ASSIGNMENT: Work through the data below and state how many lines contain "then", giving that number alone.

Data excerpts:
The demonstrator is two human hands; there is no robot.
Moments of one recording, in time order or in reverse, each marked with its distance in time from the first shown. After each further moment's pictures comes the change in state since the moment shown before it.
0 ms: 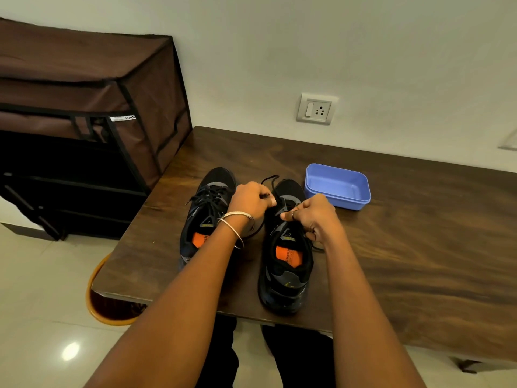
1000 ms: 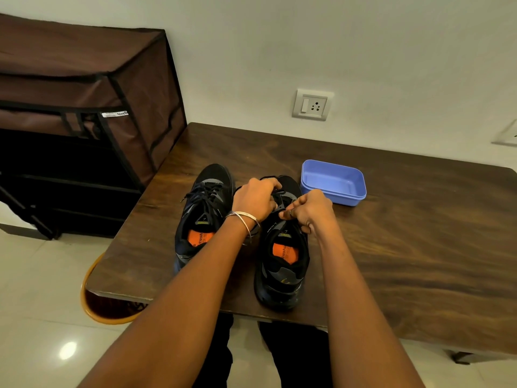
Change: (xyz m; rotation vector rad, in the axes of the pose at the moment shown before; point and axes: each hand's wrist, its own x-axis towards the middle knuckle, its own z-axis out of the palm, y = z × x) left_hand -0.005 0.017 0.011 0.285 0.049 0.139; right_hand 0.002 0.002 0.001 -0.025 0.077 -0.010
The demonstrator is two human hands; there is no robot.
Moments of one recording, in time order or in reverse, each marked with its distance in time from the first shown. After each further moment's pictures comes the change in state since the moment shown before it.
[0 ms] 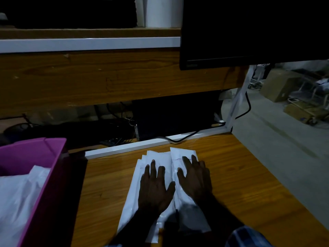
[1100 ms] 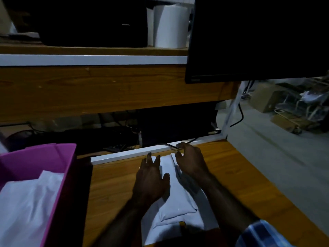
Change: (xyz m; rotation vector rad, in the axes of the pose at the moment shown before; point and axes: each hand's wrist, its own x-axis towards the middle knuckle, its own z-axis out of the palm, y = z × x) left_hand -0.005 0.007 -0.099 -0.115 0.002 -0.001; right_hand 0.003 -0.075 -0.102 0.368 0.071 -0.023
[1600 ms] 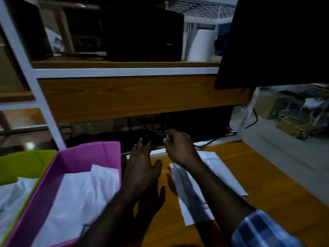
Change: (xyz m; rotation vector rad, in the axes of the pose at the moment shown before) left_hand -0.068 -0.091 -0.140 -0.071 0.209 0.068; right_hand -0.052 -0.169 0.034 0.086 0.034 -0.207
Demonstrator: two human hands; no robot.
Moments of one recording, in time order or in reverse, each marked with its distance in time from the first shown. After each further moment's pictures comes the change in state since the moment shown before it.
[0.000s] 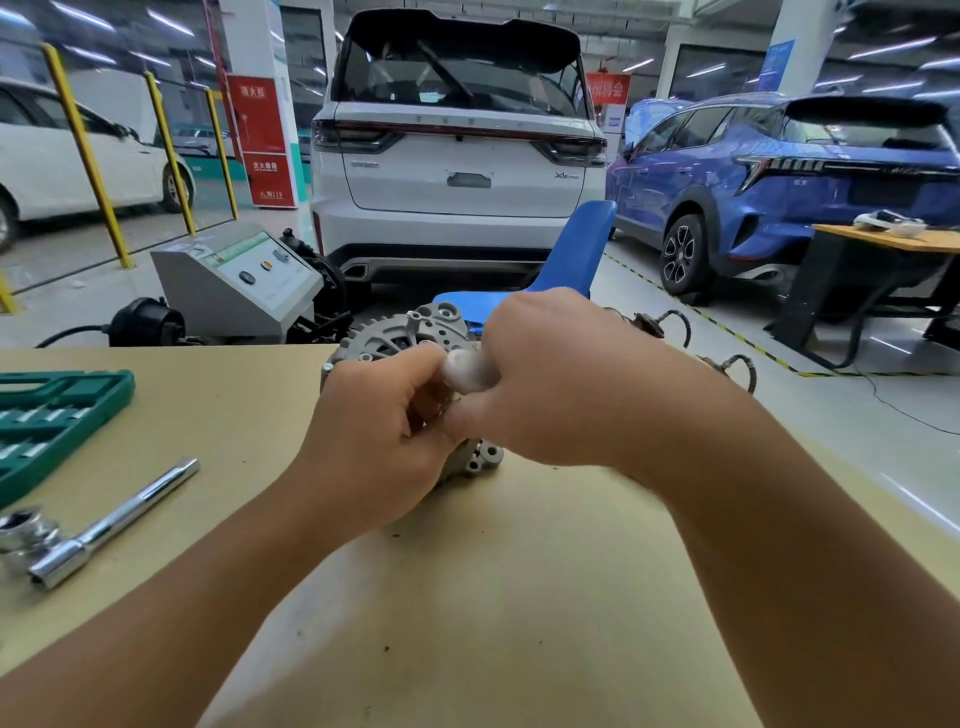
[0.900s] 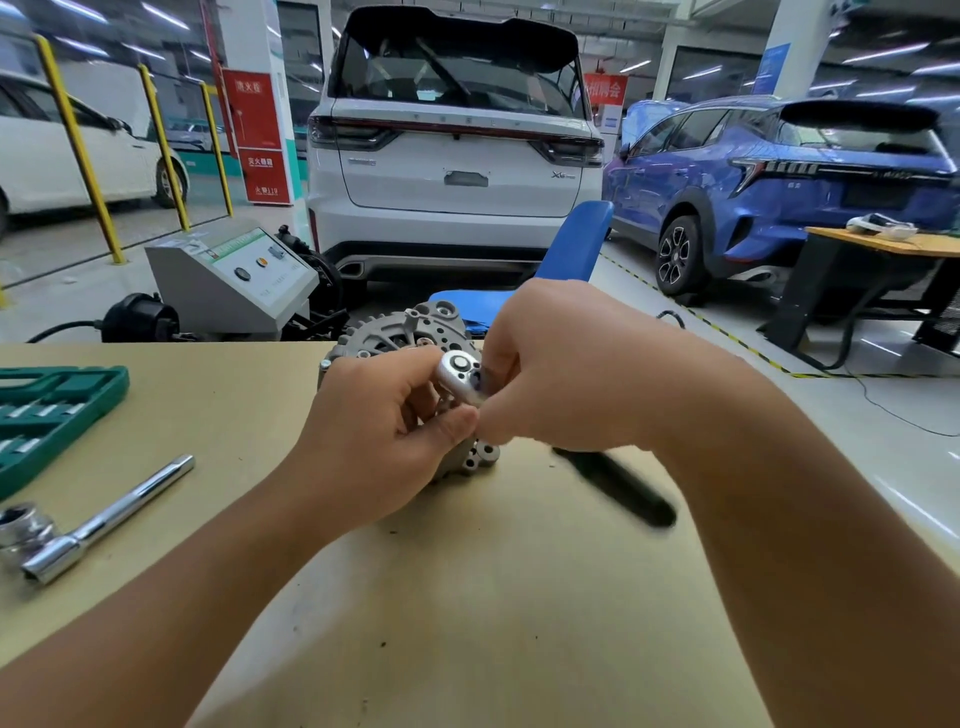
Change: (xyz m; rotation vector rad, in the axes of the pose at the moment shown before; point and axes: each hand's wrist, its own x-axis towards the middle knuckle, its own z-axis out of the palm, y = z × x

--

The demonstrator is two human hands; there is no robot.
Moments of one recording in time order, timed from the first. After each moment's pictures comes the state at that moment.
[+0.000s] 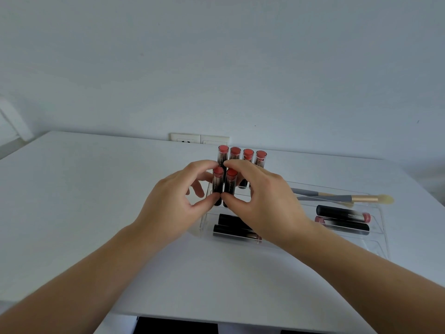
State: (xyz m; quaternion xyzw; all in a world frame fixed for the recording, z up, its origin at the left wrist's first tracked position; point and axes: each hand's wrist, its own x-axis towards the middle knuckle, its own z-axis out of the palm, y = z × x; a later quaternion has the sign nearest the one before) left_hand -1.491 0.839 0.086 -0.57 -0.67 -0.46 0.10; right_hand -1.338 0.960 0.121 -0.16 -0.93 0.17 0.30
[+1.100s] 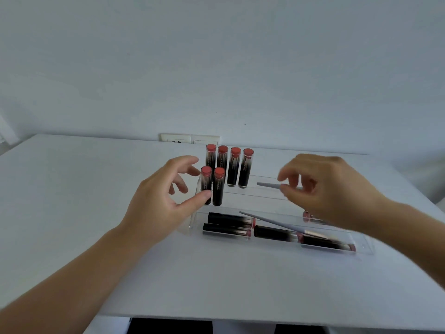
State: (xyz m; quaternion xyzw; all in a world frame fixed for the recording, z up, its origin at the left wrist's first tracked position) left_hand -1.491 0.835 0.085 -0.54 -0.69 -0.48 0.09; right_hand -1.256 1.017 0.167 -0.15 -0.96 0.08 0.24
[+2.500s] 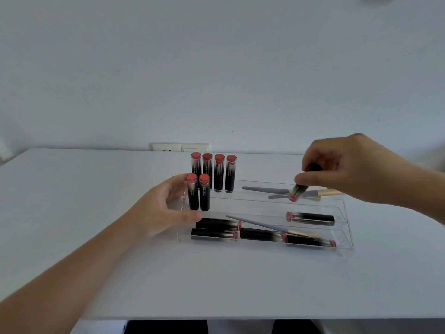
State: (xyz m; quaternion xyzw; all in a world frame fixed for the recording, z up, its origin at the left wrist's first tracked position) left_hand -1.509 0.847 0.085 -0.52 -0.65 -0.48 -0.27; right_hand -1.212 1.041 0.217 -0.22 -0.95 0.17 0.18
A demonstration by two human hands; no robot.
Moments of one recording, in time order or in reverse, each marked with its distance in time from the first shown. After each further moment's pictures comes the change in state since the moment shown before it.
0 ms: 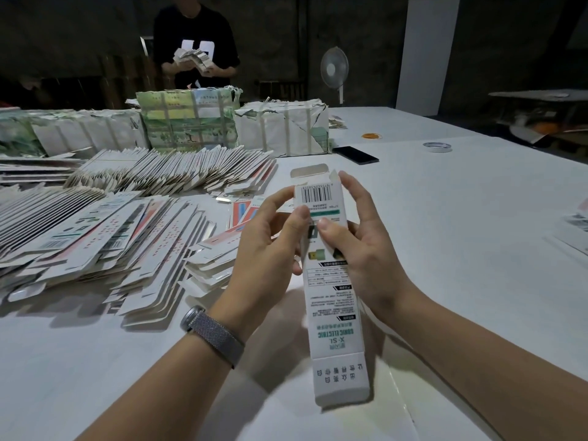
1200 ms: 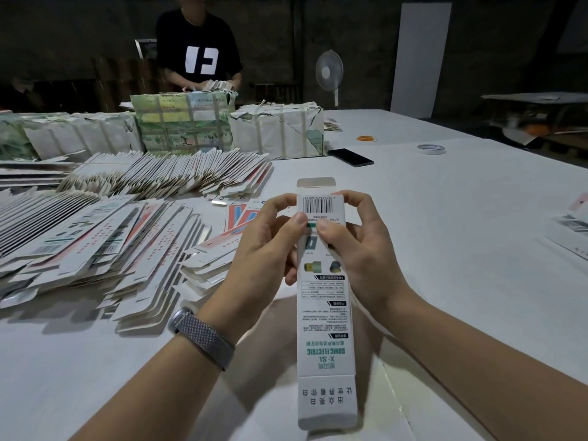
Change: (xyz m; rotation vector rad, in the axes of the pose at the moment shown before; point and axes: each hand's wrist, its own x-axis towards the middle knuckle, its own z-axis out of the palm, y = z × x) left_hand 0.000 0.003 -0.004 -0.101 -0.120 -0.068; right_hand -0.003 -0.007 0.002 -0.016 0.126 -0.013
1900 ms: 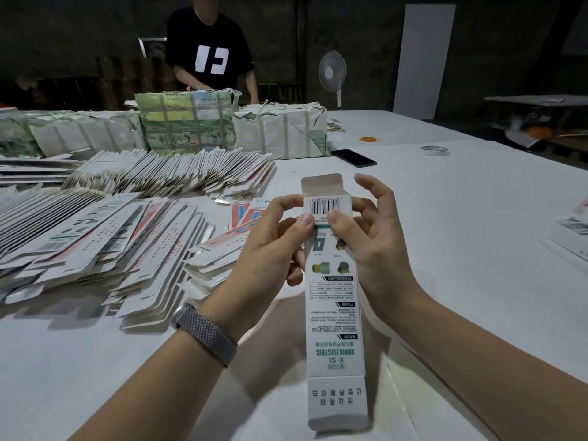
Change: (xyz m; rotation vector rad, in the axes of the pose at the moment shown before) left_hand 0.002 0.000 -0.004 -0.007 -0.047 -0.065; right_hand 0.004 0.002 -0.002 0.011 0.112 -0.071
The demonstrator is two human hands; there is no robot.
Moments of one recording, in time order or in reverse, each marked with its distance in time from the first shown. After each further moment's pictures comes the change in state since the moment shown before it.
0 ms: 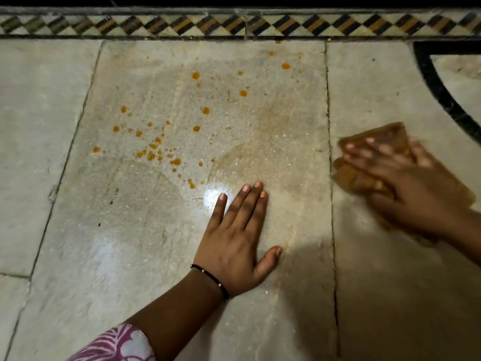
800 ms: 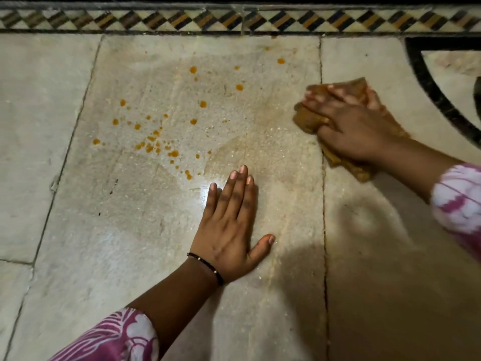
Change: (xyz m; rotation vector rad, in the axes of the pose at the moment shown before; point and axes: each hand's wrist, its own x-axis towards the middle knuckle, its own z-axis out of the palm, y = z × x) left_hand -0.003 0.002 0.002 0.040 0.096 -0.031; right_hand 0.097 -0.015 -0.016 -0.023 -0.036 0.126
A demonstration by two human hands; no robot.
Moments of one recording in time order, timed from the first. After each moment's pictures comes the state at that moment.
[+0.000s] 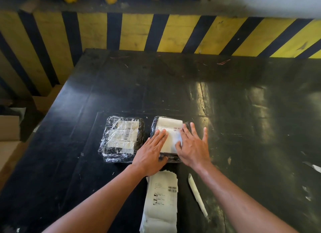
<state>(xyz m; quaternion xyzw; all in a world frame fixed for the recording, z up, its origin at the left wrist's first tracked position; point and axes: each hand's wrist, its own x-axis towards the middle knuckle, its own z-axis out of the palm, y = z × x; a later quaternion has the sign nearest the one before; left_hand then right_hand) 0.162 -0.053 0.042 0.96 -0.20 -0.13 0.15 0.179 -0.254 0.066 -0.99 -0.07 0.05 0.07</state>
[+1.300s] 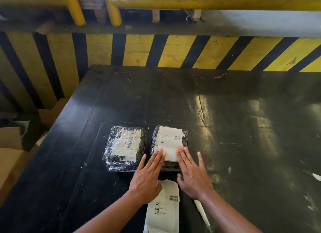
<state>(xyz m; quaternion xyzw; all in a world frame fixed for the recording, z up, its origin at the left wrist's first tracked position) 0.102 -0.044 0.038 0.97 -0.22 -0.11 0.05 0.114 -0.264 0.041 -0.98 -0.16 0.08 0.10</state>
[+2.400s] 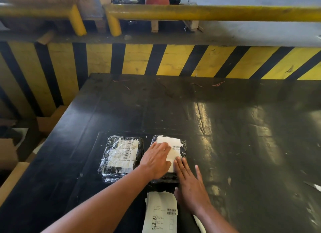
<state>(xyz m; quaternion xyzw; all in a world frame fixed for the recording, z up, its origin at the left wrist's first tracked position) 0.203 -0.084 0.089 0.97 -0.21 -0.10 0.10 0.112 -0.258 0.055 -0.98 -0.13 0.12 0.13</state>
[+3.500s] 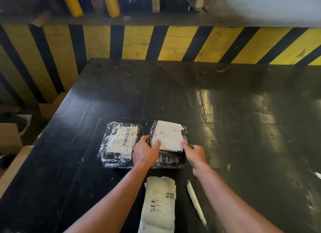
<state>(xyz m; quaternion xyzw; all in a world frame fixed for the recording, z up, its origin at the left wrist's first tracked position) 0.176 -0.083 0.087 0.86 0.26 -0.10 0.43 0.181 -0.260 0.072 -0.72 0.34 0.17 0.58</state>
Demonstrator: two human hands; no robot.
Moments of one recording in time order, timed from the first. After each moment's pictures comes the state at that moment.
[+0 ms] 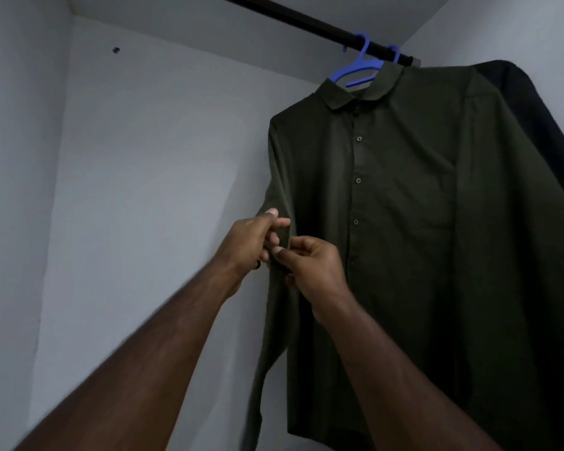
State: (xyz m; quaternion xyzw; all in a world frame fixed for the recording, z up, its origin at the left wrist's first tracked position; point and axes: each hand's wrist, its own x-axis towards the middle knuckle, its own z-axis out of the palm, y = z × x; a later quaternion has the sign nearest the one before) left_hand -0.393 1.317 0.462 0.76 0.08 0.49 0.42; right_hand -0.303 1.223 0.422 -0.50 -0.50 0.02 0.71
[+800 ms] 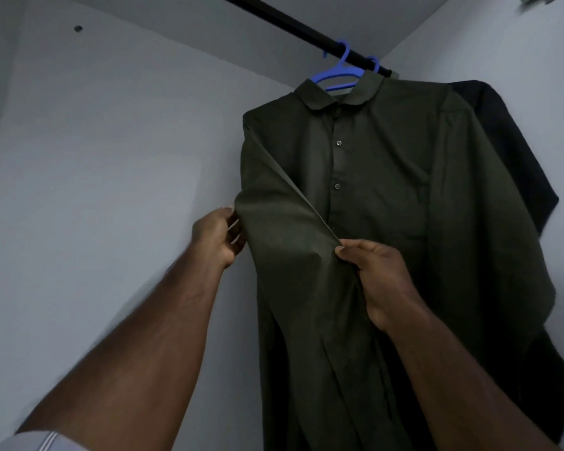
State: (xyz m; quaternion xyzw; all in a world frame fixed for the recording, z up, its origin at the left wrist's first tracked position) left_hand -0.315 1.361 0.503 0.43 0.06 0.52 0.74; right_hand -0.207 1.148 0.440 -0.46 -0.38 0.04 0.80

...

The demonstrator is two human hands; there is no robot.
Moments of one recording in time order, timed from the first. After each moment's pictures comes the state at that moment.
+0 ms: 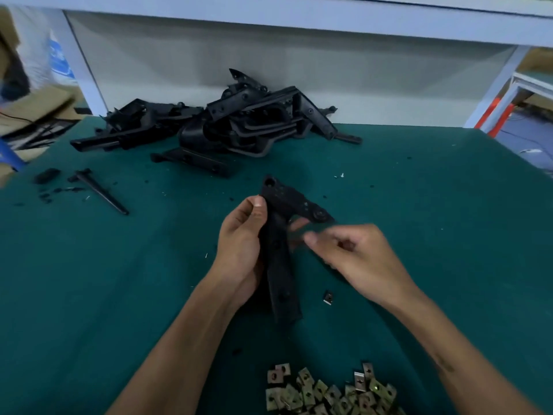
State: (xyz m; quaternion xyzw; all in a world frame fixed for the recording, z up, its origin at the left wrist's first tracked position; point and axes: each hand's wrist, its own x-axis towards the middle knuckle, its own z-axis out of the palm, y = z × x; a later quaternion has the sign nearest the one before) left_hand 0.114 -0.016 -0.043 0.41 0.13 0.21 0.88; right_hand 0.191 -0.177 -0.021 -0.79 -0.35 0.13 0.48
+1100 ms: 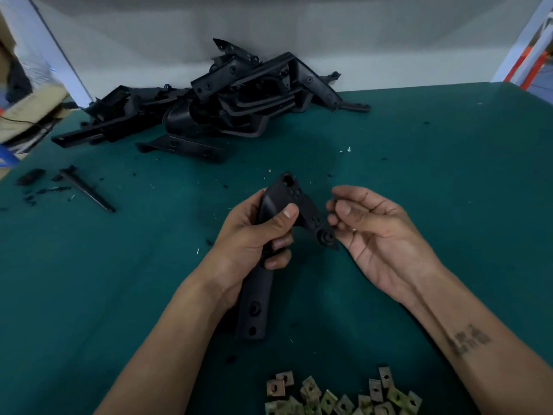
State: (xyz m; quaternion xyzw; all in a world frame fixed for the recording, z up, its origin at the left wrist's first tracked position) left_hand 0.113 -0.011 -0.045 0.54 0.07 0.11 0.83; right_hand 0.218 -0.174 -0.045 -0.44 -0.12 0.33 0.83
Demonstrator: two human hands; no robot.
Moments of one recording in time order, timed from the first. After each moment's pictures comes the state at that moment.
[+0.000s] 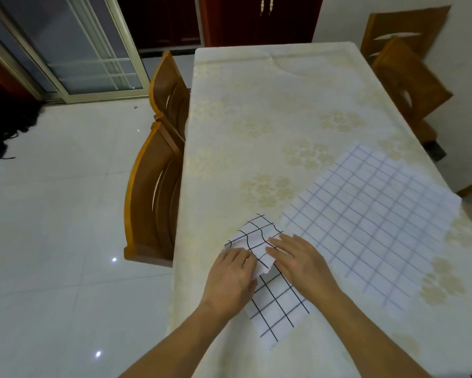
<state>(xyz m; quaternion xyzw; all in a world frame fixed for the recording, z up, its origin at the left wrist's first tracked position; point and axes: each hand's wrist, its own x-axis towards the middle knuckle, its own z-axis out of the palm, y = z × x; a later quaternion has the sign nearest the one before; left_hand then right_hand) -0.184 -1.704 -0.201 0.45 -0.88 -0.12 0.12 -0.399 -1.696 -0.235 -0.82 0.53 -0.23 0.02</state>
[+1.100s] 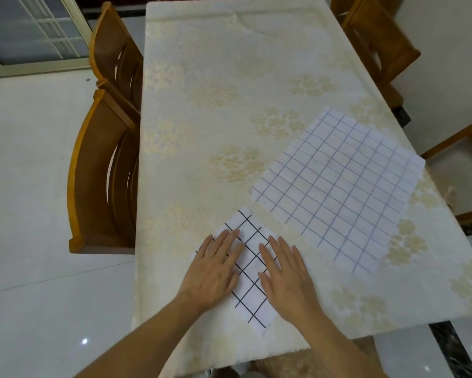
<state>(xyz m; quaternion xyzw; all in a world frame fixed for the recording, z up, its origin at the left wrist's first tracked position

SOLUTION TO THIS EXERCISE: 2